Using the listing below, work out how many lines contain the word "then", and respond with that number alone.

****************************************

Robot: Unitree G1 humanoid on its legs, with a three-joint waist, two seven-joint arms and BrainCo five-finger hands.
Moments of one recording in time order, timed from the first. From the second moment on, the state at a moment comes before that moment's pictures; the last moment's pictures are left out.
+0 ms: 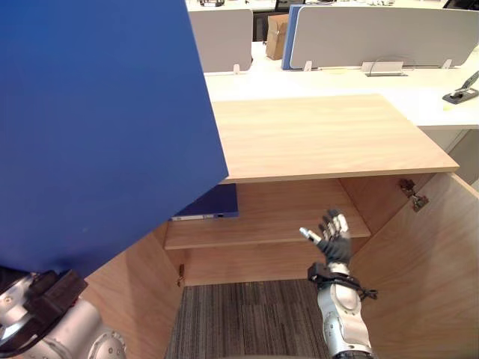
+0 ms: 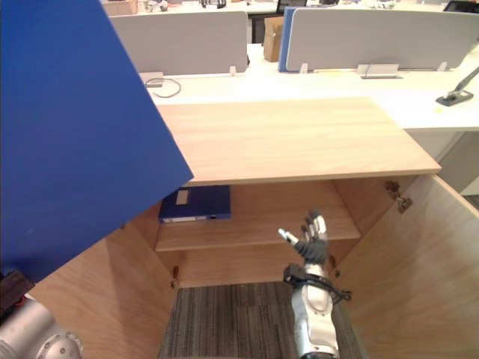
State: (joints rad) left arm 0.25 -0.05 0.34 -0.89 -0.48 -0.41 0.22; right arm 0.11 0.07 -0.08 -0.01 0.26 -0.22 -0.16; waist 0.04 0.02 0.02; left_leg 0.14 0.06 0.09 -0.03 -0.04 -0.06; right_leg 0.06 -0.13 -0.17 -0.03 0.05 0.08
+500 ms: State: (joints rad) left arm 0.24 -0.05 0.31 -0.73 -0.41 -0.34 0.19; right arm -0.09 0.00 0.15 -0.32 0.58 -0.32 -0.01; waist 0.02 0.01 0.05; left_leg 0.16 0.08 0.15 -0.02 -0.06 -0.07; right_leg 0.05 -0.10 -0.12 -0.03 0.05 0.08
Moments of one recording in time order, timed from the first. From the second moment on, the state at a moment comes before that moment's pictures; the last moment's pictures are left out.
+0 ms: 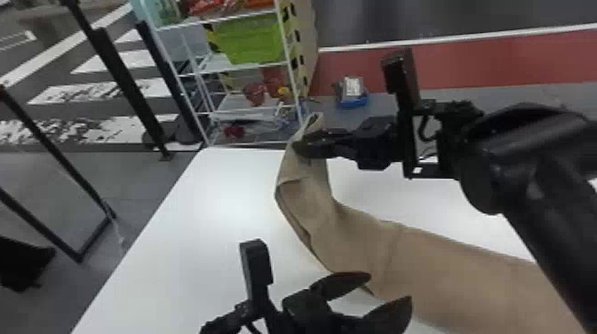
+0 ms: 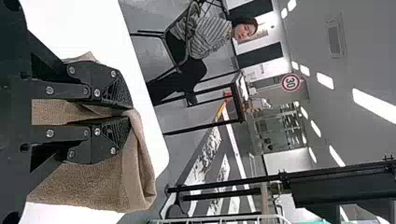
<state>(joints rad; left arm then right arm) 0.54 0.00 0.03 -2.30 0.30 0.80 -0.73 -0.55 0.00 0.45 -1.45 -0.24 0.67 0.82</state>
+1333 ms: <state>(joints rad) 0.39 0.00 -0.13 -2.02 0.13 0.68 -0.58 -0.42 0.00 0.43 -1.74 -0.33 0.90 0.85</state>
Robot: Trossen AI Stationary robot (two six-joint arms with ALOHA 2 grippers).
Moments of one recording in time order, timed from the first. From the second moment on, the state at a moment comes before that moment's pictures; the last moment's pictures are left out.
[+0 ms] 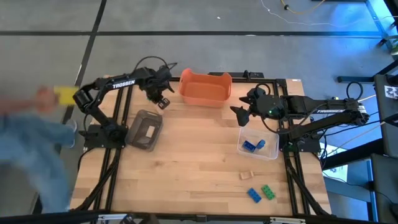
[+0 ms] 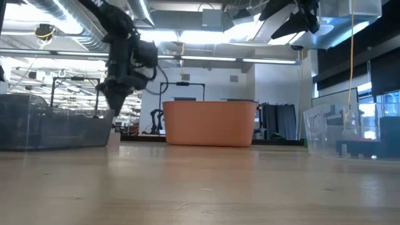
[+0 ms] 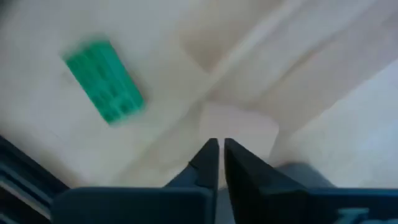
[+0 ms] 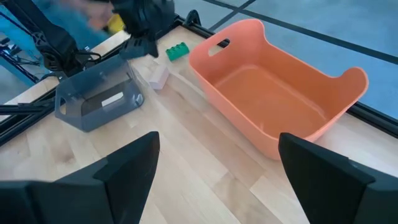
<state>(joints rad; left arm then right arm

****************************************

**Solution to this exercise**. 2